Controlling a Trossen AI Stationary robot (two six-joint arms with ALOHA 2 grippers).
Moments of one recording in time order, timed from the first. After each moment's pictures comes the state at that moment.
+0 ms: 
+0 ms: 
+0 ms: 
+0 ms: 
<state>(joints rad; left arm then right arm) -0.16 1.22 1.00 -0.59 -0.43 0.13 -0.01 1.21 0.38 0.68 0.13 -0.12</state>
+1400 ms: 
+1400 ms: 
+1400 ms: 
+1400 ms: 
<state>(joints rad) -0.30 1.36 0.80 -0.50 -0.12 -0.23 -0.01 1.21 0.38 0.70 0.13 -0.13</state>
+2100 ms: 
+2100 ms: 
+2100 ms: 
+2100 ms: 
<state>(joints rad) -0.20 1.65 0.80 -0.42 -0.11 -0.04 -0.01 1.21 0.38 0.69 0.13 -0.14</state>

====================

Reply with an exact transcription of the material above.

Controlling a Trossen AI Stationary robot (two six-joint arms with ALOHA 2 grippers).
Moments of one recording in time order, timed from the first. After each moment's pictures comes the state at that moment.
+0 ms: 
+0 ms: 
+0 ms: 
+0 ms: 
<state>(joints rad; left arm then right arm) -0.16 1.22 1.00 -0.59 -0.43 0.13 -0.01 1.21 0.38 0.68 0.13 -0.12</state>
+1400 ms: 
+1400 ms: 
+1400 ms: 
+1400 ms: 
<state>(joints rad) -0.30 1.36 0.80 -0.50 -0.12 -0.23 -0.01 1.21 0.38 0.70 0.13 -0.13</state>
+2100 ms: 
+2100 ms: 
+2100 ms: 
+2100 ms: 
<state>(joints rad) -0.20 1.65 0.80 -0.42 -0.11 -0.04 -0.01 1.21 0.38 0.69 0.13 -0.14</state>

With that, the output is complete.